Question:
Question 5 (1 point)
According to the rational expectations theory,
Question 5 options:
A) sticky prices and wages are the primary source of short-run unemployment.
B) only unanticipated policy changes can affect output and employment.
C) the economy always self-corrects to full employment with little or no inflation.
D) real wages may vary widely in the long run.
Question 6 (1 point)
In 1962, President Kennedy persuaded U.S. steel manufacturers to lower their prices. This technique of verbally pressuring unions or businesses without legislation is called
Question 6 options:
A) a wage and price guideline.
B) a wage and price control.
C) jawboning.
D) an unfair business practice.
Question 7 (1 point)
In the United States, the most recent use of wage and price controls occurred during the
Question 7 options:
A) Nixon administration.
B) Carter administration.
C) Reagan administration.
D) Clinton administration.
Question 8 (1 point)
Suppose the economy has a problem with inflation. An economist recommends that the government cut marginal tax rates and reduce regulation. This economist's recommendation is consistent with the
Question 8 options:
A) montarist model.
B) Keynesian model.
C) supply-side model.
D) rational expectations model..
Q5
According to rational expectations, only unanticipated policy changes can affect output and employment.
the correct option is (B)
Q6
In 1962, President Kennedy persuaded US steel manufacturers to lower their prices.

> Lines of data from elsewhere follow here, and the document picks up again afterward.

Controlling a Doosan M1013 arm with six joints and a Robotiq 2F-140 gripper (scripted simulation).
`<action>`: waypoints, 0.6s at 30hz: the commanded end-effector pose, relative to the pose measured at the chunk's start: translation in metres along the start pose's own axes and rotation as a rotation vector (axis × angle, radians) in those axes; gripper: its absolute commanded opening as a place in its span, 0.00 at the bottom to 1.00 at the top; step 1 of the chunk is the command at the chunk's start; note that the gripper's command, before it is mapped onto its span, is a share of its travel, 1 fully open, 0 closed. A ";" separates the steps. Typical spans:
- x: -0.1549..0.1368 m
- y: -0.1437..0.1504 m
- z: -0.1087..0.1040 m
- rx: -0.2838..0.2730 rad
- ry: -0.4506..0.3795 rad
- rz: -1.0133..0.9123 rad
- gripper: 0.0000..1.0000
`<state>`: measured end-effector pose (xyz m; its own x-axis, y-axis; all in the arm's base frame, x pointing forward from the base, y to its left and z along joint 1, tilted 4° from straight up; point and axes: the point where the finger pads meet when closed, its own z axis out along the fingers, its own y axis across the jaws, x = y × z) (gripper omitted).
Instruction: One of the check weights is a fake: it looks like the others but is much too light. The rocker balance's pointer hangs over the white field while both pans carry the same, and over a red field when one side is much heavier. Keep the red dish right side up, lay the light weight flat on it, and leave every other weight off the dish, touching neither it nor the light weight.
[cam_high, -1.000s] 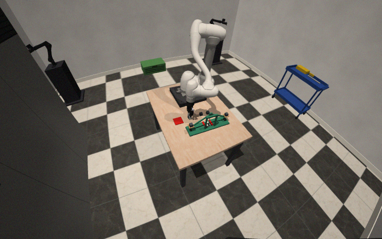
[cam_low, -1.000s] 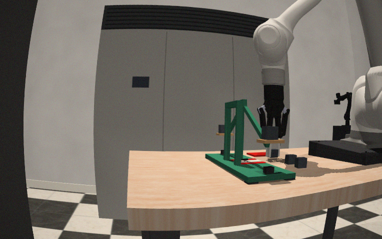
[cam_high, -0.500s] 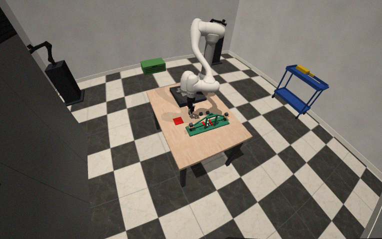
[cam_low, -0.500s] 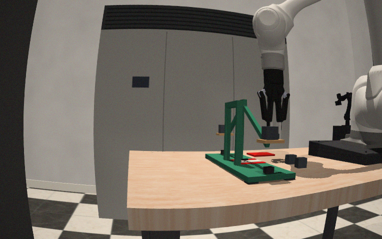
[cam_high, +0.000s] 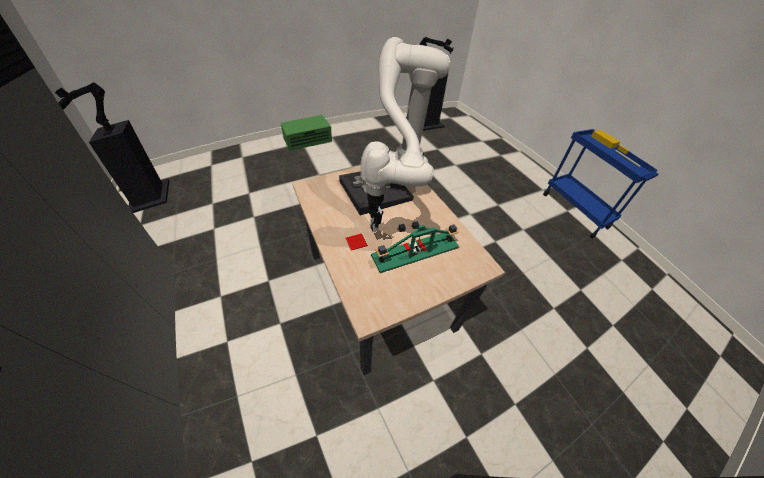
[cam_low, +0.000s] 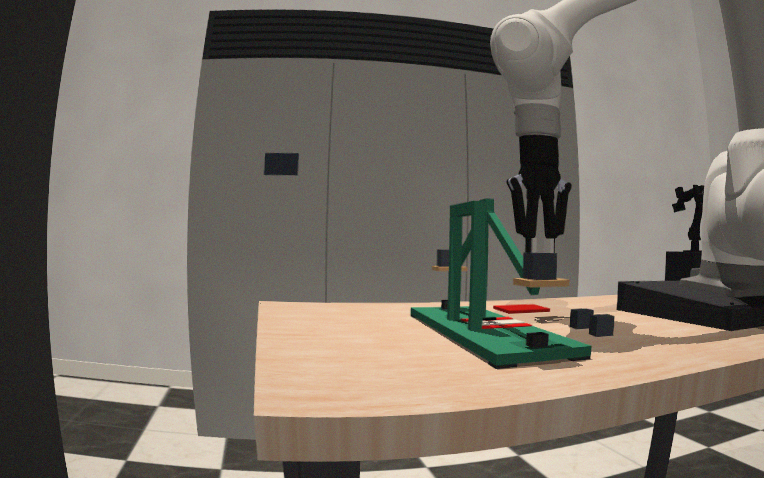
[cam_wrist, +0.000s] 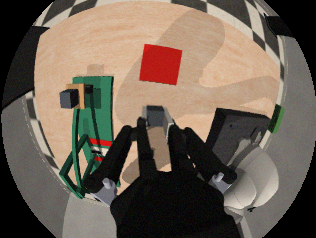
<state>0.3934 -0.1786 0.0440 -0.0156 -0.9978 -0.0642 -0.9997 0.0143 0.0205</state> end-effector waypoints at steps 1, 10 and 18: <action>0.042 0.002 -0.005 -0.001 0.002 0.021 0.24; 0.093 0.012 -0.009 -0.002 0.002 0.053 0.24; 0.093 0.012 -0.009 -0.002 0.002 0.053 0.24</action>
<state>0.3820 -0.2670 0.0463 -0.0716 -0.9954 -0.0638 -0.9973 0.0703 0.0227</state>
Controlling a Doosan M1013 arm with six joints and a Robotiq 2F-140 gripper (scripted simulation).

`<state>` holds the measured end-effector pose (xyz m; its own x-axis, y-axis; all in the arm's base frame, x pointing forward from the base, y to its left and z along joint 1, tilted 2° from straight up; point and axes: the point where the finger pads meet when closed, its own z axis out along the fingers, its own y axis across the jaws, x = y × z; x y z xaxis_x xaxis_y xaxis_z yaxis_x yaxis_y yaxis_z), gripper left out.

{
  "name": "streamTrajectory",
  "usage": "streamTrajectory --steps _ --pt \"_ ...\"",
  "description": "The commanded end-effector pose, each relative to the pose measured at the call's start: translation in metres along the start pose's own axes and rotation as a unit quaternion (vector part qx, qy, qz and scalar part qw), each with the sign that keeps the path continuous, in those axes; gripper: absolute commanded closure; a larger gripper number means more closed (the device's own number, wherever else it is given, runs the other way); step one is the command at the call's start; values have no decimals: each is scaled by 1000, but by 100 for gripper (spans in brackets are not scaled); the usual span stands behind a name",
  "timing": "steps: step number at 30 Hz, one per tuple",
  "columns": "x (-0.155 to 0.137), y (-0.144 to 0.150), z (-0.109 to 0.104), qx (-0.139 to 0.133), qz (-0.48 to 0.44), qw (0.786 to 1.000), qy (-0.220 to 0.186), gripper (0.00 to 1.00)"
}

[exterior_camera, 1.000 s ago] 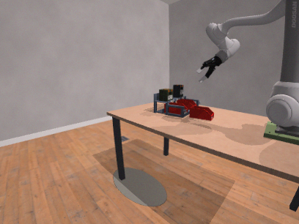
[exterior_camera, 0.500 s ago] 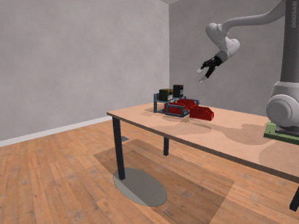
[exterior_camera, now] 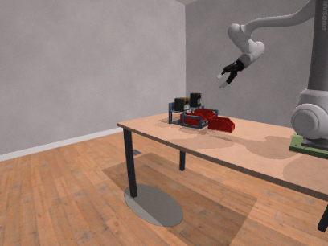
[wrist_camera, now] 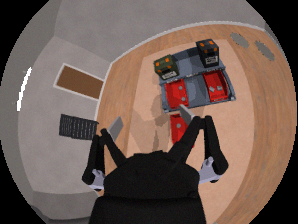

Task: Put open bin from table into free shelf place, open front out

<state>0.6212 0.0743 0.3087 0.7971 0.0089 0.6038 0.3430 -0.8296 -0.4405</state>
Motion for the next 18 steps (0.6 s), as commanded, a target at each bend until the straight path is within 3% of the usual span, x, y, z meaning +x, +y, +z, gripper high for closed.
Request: streamTrajectory --steps 1,6,18 --pt "-6 5 -9 -12 -5 1000 4 0" --pt "-7 8 -18 -21 -11 1000 9 0" --pt "-18 19 -67 -70 -38 996 36 0"
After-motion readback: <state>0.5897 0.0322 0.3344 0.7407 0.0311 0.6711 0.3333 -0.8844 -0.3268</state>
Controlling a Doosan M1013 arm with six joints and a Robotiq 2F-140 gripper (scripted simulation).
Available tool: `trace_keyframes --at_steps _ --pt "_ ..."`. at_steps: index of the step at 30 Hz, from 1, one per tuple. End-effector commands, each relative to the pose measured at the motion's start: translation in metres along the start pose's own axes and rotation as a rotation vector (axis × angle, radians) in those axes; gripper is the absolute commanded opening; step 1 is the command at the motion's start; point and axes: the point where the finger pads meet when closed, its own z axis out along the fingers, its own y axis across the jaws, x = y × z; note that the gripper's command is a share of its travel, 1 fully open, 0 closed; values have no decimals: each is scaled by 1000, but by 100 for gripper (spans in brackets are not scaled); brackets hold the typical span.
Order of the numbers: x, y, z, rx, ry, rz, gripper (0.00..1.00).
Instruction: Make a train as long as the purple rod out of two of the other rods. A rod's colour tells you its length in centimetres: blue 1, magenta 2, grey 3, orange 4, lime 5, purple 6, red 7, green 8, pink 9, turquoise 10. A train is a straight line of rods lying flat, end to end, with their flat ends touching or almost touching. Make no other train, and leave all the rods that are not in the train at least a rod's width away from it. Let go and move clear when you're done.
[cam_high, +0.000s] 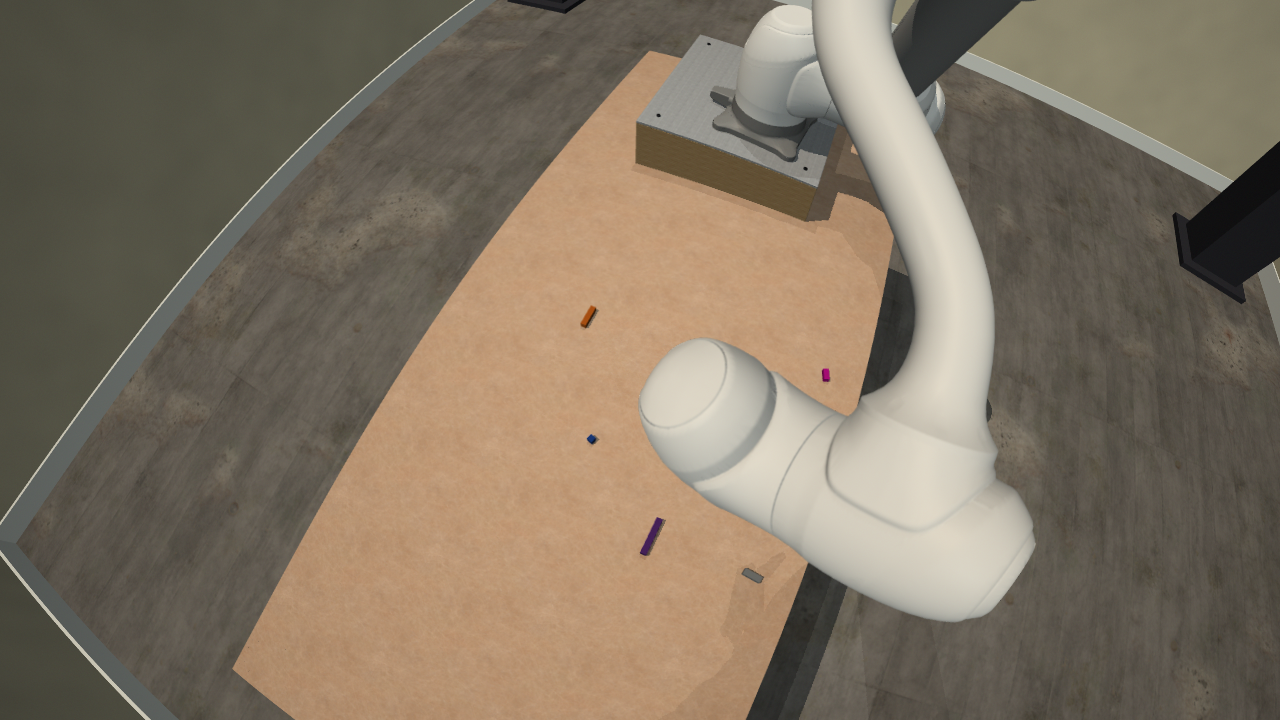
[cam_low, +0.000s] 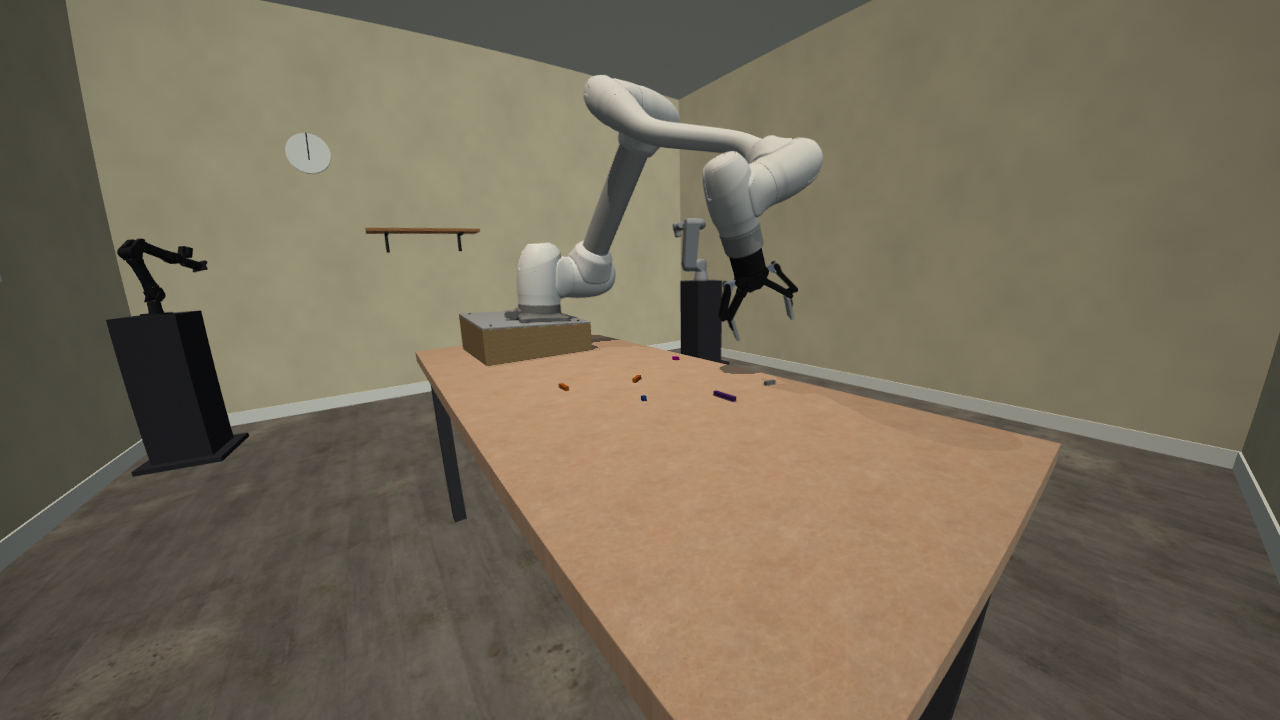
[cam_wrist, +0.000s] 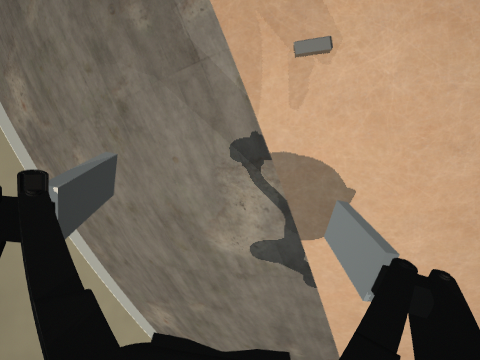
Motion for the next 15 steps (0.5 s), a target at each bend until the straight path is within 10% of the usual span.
trace_keyframes --at_steps 1,15 --pt "-24 13 11 -41 21 -66 100" --pt "-153 113 55 -287 78 -521 100"
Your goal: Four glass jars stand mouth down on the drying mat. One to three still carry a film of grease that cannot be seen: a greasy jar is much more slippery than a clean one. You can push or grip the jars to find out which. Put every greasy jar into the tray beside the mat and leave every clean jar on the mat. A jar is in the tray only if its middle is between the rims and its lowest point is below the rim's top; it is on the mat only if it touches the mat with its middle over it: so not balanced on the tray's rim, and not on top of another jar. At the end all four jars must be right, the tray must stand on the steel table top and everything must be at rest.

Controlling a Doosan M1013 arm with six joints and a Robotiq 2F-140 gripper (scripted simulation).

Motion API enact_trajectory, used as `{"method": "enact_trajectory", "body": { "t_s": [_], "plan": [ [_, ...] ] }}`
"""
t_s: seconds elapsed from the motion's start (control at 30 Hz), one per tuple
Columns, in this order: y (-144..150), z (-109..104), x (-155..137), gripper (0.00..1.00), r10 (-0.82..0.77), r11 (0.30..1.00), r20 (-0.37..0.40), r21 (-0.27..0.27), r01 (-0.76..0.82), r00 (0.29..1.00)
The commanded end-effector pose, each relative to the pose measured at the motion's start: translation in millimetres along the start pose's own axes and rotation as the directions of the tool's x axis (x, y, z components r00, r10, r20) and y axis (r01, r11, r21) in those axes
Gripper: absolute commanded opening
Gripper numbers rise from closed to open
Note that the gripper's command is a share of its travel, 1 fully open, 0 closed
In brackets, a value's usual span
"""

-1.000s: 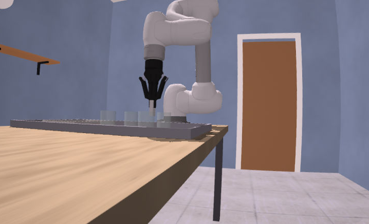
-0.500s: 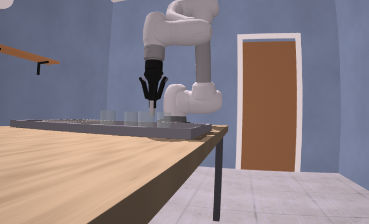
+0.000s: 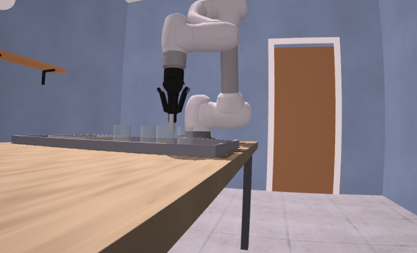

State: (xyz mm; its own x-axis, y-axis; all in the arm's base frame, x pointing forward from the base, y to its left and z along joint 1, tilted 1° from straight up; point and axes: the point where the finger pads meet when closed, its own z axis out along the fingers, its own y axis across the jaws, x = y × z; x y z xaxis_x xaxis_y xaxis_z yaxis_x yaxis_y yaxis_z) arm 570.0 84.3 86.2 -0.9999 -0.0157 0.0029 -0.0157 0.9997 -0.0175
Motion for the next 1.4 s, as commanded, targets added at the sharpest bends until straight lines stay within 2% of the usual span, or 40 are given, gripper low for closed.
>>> {"method": "enact_trajectory", "body": {
  "t_s": [0.0,1.37],
  "plan": [
    [1.4,-0.5,-4.4,0.00,0.007,1.000,0.003,-0.001,-0.007,1.000],
    [1.4,-0.6,-9.2,0.00,0.007,1.000,0.003,-0.001,-0.007,1.000]
  ]
}}
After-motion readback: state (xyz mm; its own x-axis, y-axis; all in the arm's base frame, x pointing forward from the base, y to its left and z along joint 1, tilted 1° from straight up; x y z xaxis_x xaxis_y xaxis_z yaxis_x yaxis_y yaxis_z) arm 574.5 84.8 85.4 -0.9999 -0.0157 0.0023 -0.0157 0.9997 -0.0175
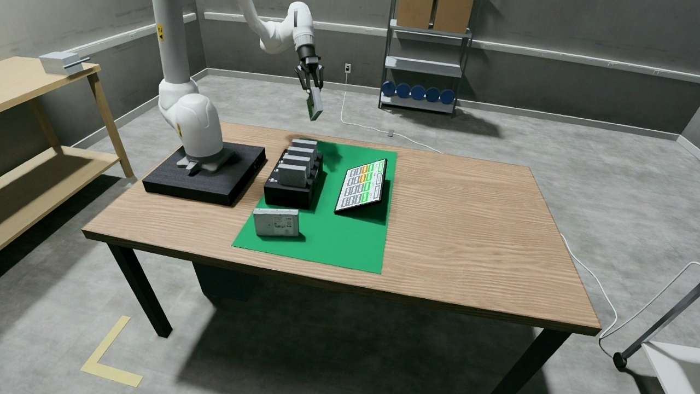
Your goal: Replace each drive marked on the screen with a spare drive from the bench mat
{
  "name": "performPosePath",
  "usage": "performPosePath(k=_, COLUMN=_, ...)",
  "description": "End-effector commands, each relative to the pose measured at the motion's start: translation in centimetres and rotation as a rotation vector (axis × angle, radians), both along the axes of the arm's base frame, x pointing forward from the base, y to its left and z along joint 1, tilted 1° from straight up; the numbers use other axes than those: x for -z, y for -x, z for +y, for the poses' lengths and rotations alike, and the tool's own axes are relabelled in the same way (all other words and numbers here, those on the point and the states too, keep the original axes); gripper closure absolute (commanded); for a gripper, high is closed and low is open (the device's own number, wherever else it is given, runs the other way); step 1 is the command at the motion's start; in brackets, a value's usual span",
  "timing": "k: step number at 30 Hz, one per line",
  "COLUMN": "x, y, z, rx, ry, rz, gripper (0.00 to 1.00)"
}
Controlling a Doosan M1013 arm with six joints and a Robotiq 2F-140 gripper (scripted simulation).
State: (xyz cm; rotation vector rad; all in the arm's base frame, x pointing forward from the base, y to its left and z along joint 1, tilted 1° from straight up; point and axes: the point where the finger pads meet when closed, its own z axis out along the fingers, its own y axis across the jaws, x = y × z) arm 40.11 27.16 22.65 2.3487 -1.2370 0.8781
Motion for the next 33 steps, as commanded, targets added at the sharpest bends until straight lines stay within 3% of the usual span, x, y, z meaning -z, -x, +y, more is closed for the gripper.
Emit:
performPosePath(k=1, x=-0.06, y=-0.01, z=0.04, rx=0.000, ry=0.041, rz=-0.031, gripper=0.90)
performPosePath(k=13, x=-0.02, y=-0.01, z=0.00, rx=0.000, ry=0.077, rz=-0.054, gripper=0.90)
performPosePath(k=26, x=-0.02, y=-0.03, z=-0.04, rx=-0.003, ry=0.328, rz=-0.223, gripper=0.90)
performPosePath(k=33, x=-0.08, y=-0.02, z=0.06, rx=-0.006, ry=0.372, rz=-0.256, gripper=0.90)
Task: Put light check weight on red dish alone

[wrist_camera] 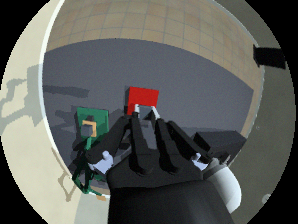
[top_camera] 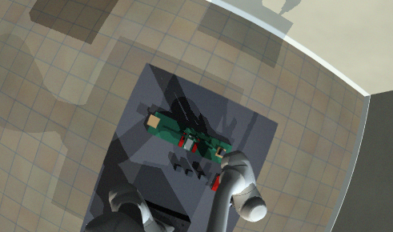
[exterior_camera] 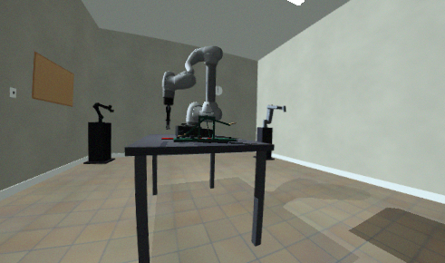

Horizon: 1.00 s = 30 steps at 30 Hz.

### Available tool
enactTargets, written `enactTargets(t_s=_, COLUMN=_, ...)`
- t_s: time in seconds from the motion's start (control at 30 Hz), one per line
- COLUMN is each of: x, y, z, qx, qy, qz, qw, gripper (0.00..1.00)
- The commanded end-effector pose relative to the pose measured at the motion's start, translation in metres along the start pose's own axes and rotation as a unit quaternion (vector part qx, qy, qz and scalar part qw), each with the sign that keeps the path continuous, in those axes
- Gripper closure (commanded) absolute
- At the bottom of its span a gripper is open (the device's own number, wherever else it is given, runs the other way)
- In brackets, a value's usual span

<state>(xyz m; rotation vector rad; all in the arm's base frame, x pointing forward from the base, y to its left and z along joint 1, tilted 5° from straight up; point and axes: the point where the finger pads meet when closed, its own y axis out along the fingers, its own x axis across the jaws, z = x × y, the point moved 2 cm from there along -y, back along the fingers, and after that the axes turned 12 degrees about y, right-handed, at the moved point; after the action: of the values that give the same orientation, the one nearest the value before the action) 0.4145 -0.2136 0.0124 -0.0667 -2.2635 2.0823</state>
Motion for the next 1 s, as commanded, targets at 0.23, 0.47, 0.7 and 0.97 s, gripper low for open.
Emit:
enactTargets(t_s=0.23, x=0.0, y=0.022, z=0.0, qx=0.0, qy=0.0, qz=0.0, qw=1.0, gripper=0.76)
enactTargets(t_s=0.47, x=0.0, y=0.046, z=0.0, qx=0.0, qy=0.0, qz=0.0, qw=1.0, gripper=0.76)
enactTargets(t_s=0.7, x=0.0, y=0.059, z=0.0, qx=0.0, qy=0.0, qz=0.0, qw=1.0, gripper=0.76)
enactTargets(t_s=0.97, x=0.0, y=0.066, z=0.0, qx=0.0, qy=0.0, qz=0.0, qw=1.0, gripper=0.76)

This technique is called jawboning also known as moral suasion is an unofficial technique; using public appeal to influence the actions especially of business and labor leaders.
the correct option is (C)
Q7
In the US, the most recent use of wage and price control occurred during Nixon administration.
the correct option is (A)
Q8
Suppose the economy has a problem with inflation. An economist recommends marginal tax and regulation should be reduced implies the recommendation are consistent with Supply-side economics model.